• _Task directions_
Sift through the material below and return the lines with "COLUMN".

• _Data extract_
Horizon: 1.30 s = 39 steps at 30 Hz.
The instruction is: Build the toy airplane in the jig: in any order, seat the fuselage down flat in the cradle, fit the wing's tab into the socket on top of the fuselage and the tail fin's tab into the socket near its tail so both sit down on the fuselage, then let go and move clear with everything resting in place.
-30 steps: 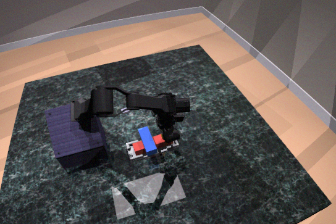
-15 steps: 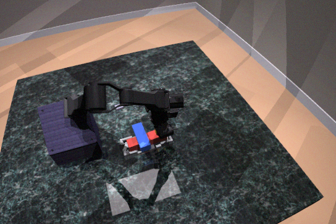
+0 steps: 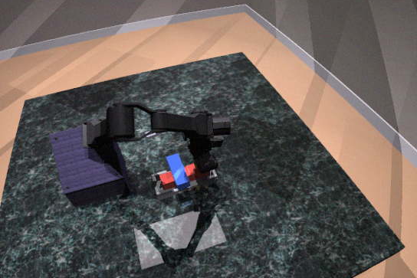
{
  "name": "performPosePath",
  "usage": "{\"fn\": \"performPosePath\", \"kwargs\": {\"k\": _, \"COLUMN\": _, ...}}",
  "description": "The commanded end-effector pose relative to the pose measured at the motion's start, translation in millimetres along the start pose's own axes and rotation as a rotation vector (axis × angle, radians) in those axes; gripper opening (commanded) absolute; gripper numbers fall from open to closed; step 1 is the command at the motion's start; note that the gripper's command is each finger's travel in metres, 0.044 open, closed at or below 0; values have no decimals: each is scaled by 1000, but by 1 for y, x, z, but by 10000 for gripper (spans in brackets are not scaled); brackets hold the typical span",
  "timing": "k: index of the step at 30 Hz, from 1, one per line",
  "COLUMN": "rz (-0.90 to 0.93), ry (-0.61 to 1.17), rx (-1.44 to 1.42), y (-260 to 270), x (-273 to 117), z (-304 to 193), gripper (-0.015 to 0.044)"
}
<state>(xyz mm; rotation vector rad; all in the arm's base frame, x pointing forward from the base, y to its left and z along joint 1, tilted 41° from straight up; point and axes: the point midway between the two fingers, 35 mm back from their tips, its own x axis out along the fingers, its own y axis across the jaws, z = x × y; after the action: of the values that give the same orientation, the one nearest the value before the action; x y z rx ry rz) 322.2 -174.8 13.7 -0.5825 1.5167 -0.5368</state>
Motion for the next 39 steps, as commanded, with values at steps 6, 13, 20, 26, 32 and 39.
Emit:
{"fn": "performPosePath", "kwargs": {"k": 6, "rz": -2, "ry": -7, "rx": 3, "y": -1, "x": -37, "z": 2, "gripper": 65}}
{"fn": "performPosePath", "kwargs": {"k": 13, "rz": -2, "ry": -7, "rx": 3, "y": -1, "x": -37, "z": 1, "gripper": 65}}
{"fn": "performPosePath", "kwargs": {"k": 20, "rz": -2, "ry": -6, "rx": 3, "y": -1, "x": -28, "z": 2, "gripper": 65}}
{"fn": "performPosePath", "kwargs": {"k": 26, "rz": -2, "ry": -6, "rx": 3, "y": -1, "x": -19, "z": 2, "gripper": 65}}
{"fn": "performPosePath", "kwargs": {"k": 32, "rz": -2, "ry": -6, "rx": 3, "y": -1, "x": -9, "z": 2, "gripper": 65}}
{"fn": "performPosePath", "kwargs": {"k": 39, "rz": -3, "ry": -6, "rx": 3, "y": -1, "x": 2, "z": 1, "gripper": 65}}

• _Answer box_
  "usage": "{\"fn\": \"performPosePath\", \"kwargs\": {\"k\": _, \"COLUMN\": _, ...}}",
  "COLUMN": "rz (-0.90 to 0.93), ry (-0.61 to 1.17), rx (-1.44 to 1.42), y (-260 to 270), x (-273 to 117), z (-304 to 193), gripper (-0.015 to 0.044)"

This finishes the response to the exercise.